As more expect the Federal Reserve to end its rate-hiking cycle after July’s meeting, gold has gained excellent momentum from its investor demand sector. The potential for a drop in interest rates is exactly what the precious metal needed to thrive following a few weeks of price lulls. As we approach the upcoming meeting, gold will reach a few key resistance points, testing whether we’re at the start of seeing prices creep above the $2,000-per-ounce line again, as they were in the first quarter of the year.
With this shift in the market consensus surrounding Federal Reserve strategies, gold just reached its seven-week high. Futures rates have increased by 1.2%, closing on July 18 at $1,980.80. Last week, the precious metal enjoyed its highest weekly gain since April.

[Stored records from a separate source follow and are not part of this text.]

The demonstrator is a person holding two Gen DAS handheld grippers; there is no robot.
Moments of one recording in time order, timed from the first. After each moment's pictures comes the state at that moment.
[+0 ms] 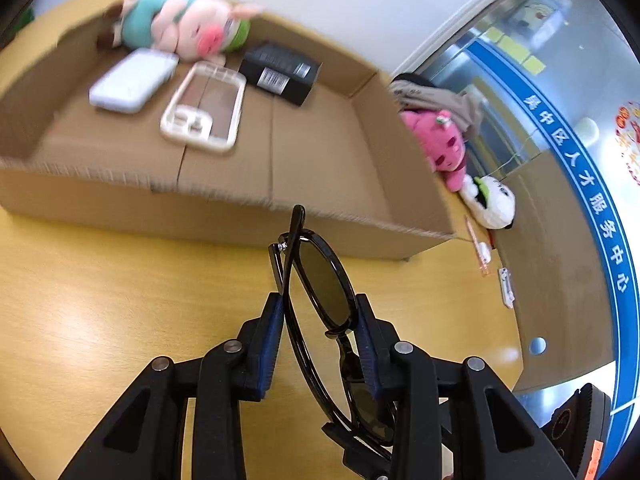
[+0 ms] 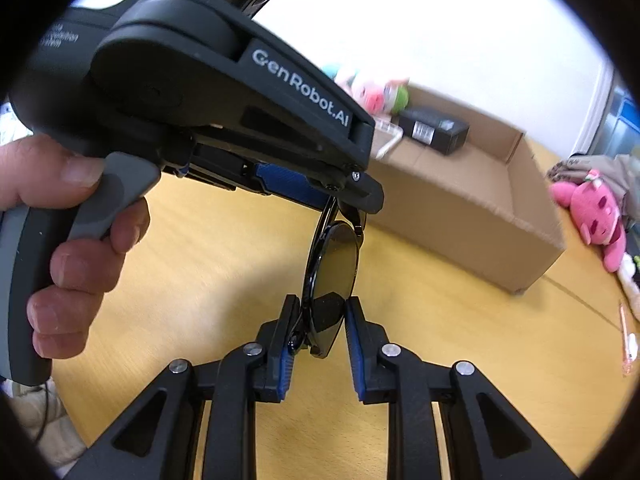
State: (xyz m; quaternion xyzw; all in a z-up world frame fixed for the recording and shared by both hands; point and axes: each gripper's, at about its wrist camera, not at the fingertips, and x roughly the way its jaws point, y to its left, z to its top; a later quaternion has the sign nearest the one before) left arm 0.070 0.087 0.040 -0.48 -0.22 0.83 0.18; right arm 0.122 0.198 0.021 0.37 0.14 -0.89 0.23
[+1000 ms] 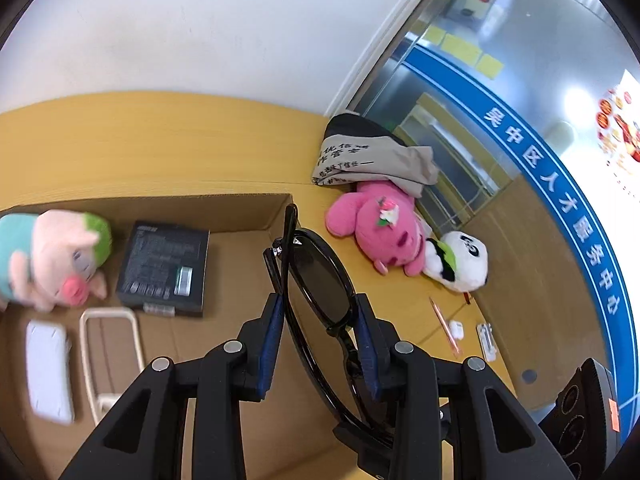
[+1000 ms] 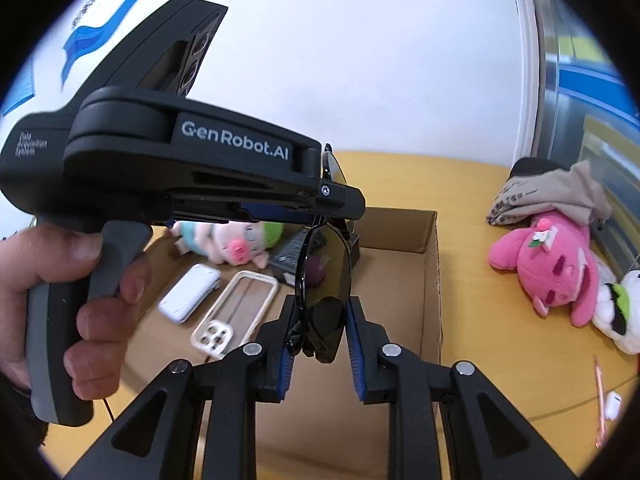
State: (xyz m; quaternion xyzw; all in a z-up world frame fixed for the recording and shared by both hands) left arm -0.167 0.155 0.145 -0.45 -0.15 0.84 0.26; right arm -0.085 0.283 0.115 0.34 -0.01 -0.93 0.14
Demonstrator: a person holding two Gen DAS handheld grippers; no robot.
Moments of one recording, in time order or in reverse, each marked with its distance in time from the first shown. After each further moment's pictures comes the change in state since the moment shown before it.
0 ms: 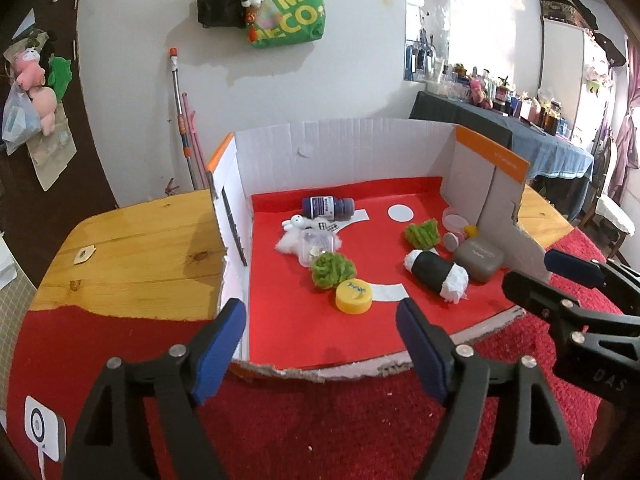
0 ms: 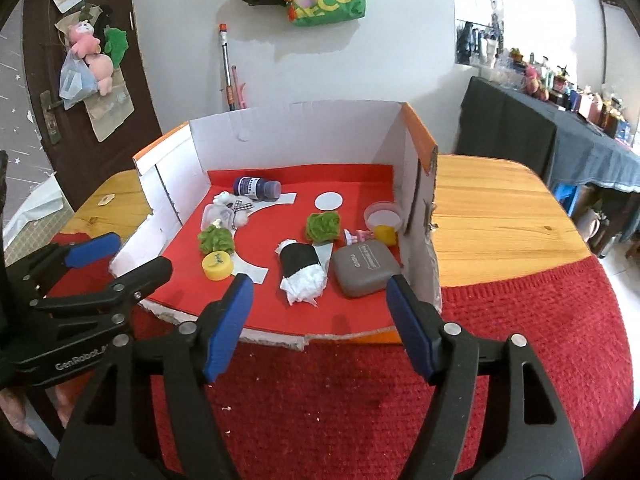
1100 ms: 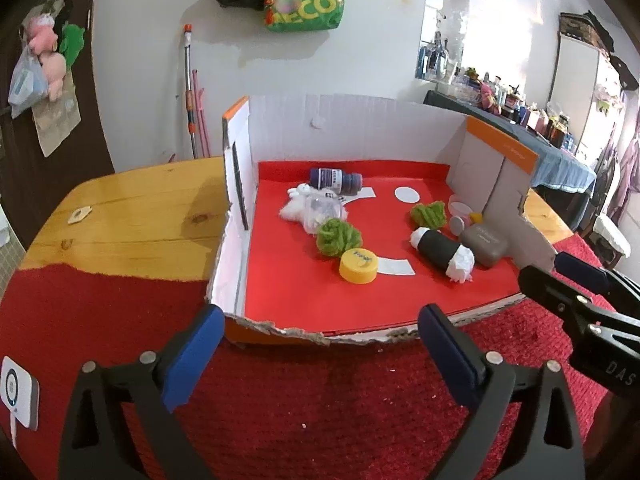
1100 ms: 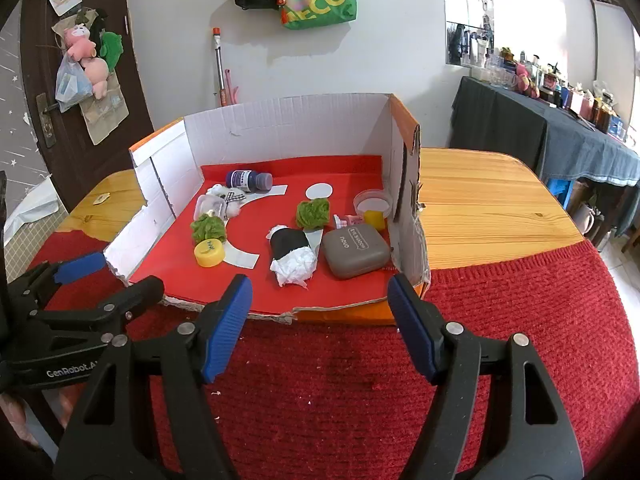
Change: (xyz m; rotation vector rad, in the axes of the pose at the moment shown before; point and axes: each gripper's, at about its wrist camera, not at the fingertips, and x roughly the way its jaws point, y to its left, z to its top) left arm 0.008 0.008 -0.024 -0.090 0.032 -0.021; right arm -0.002 -0.004 -0.016 0.009 -0.016 -0.014
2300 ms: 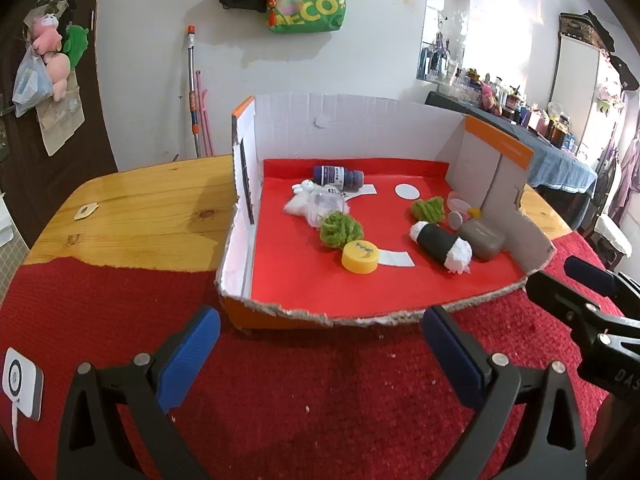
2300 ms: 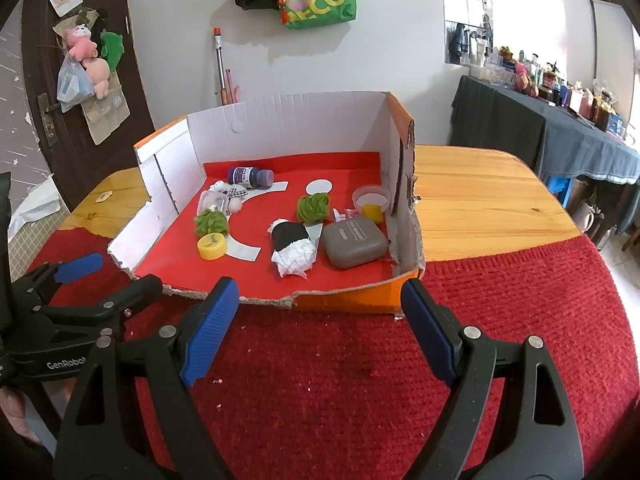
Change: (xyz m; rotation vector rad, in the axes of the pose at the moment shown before) left arm -0.010 0.003 -0.009 0.002 -0.006 0.007; right arm -0.010 -0.002 -0.009 -0.002 0.001 0.004
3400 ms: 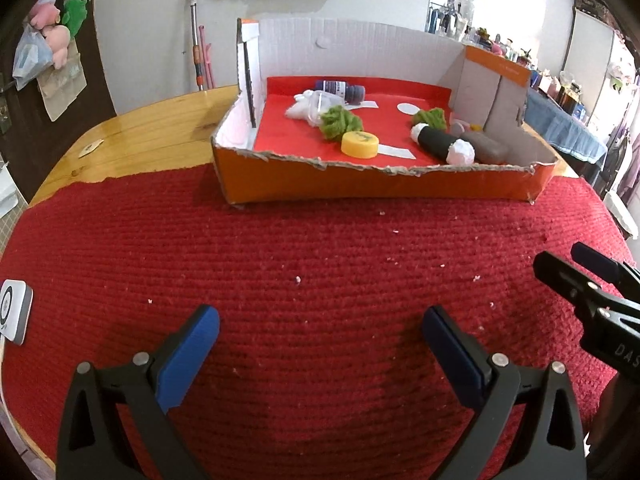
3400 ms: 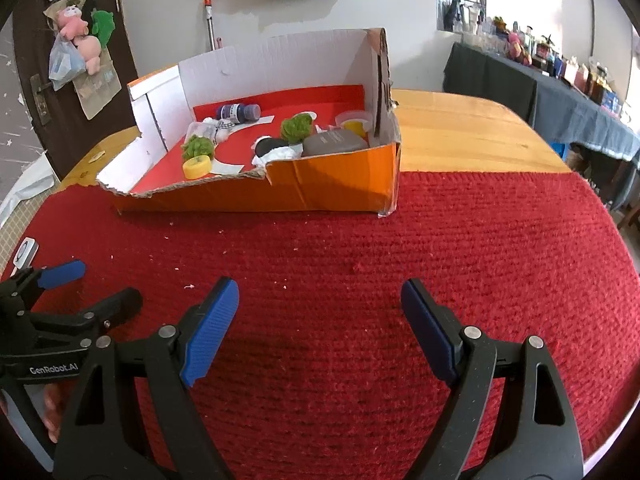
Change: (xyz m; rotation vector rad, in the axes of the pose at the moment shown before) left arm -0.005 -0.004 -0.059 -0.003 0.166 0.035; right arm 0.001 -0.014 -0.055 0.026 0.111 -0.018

Some analysts predict that this rise, combined with the expected market conditions, could be exactly what gold needs to sit above $2,000 per ounce again. The last time gold spiked above this line, reaching its highest price point for the year of $2,055 per ounce, was in mid-March, immediately following the collapse of SVB Financial and the start of the banking crisis. At this time, the Federal Reserve pulled back from its aggressive rate-hiking strategy after realizing an over-correction had occurred.

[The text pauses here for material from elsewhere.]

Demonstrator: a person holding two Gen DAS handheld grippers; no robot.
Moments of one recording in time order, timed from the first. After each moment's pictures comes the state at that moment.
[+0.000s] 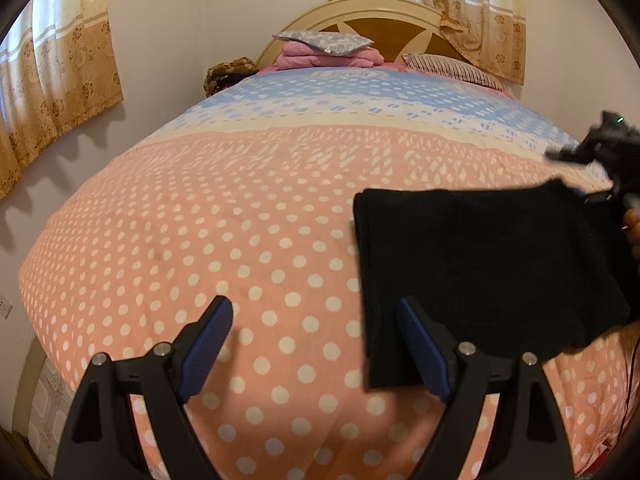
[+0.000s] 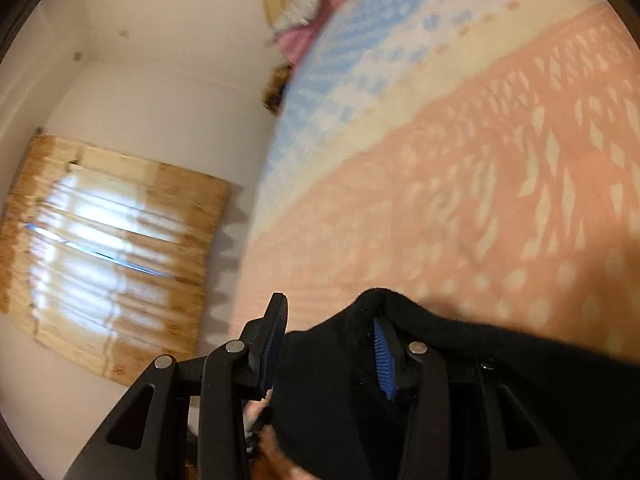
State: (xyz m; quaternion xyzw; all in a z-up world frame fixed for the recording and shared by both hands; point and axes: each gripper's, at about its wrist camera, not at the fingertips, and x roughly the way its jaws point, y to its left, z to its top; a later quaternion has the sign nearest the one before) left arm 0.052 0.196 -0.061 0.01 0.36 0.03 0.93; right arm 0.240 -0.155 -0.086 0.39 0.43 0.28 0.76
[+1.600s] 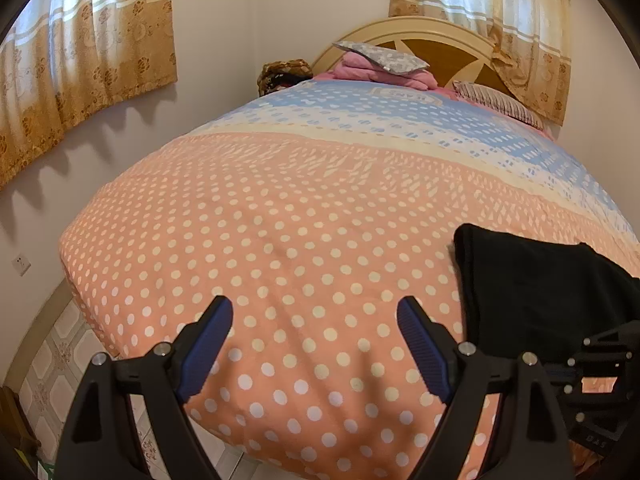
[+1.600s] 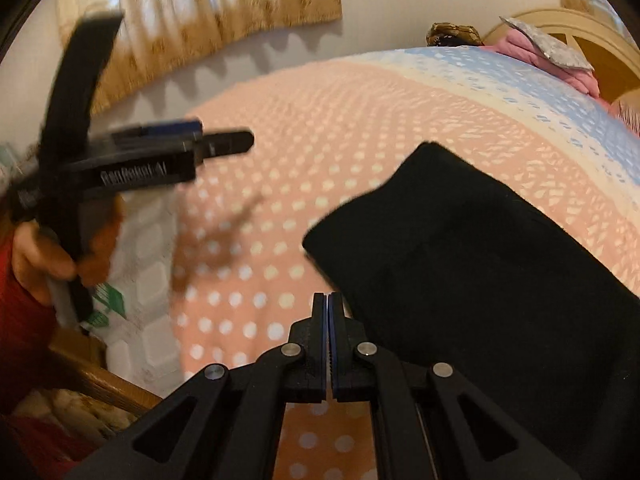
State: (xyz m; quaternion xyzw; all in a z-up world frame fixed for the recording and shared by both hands) left arm 0.019 0.277 -0.038 -0.05 0.35 0.09 0.93; right arm 0.082 0.096 -0.086 -0.14 0.40 0.39 0.82
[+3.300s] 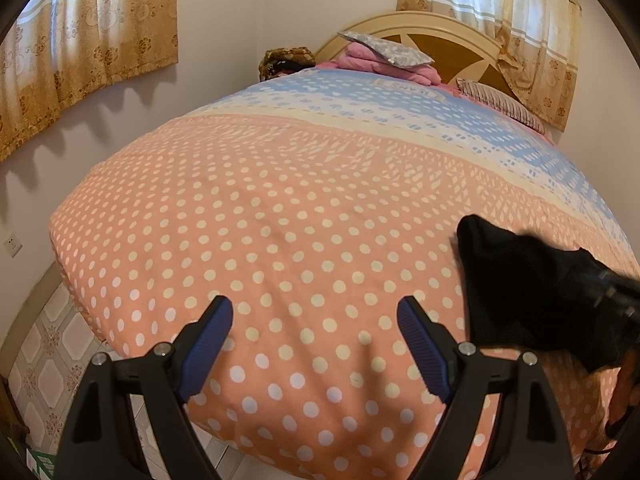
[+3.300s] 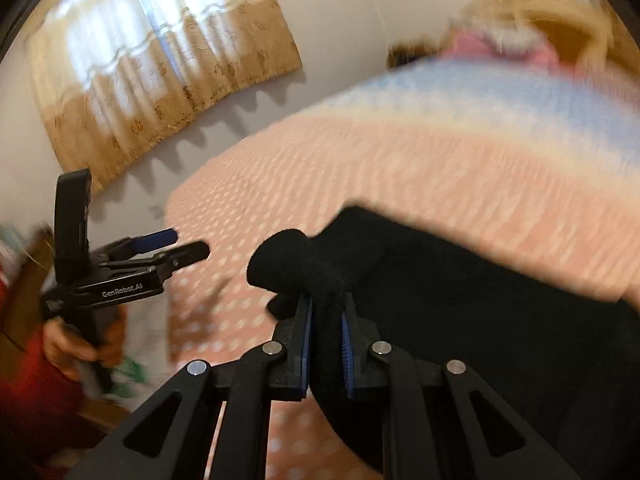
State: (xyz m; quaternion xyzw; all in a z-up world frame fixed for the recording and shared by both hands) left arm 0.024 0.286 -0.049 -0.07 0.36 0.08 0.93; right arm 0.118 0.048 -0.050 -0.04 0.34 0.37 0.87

Such events allowed gold to gain the most it had all year. Between distrust in traditional banking institutions and the less hawkish monetary policies, investors flocked toward gold. If July’s Federal Reserve meeting plays out the way many hope that it will, we may see similar effects.
According to Julia Cordova, the founder of Cordovatrades.com, gold’s performance rates are currently showing bull-flag patterns. If the precious metal can close the week around $1,973 per ounce, it may be on track to achieving the $2,000-per-ounce goal relatively soon.
Following this resistance level, the next peak traders should keep their eyes on would be $2,017 to $2,020 per ounce, according to Cordova. She believes this level may arise as soon as next week, considering the Federal Reserve’s meeting will occur next Wednesday.
According to James Stanley, a market strategist at StoneX, gold bulls are dominating the marketplace right now. He agrees with Cordova’s point that the $2,000-per-ounce line will be the largest determining factor in gold’s next move.
“It might take another day or two, but the momentum and the sentiment are there,” Stanley explained.
The marketplace currently expects a 25-basis point rate hike from the Federal Reserve after July’s meeting. A hike rather than a pause may not seem like good news for gold, though it’s not this month’s outcome that truly matters here; it’s what will come next.
Analysts are beginning to agree that July’s meeting may mark the end of the long, aggressive rate-hiking cycle. If this is true, July’s meeting should reveal critical insights regarding August and September’s plans. Marketplace estimates regarding a rate hike in September have already dropped significantly, meaning people believe July will end it all.
Stanley believes that the weak U.S. retail sales numbers that shocked the marketplace are likely one of the biggest contributing factors here. U.S. retail sales increased by 0.2% last month after May’s revised 0.5% increase based on the U.S. Commerce Department data. Marketplace estimates placed a 0.4% rise on last month’s figure, though the data said otherwise.
The chief North American economist for Capital Economics, Paul Ashworth, believes these figures depict the beginning of what could be a long-term drop in consumer consumption rates, which will likely weigh heavily on the economy.
With excess savings all but eliminated, the impact of higher interest rates and tighter credit condition gradually feeding through, and student loan repayments scheduled to resume, we would argue consumption growth will continue to underwhelm in the second half of this year,” he explained.
Naeem Aslam, the chief investment officer at Zaye Capital Markets, agrees that July’s Federal Reserve meeting should mark the end of the rate-hiking cycle. Aslam predicts that this event will positively support gold prices.
“We think that there is a clear understanding among market players that next week the Fed will fire the last bullet from its gun — from there onwards, conversations will only be about the ongoing pause and a possible rate cut taking place. We believe all of that will be highly positive for the gold price,” Aslam explained.
Moving forward, traders can keep their eyes on next Wednesday’s meeting and gold’s response to it in terms of the critical support lines outlined above. As always, investors should consult their financial advisors before making any portfolio decisions.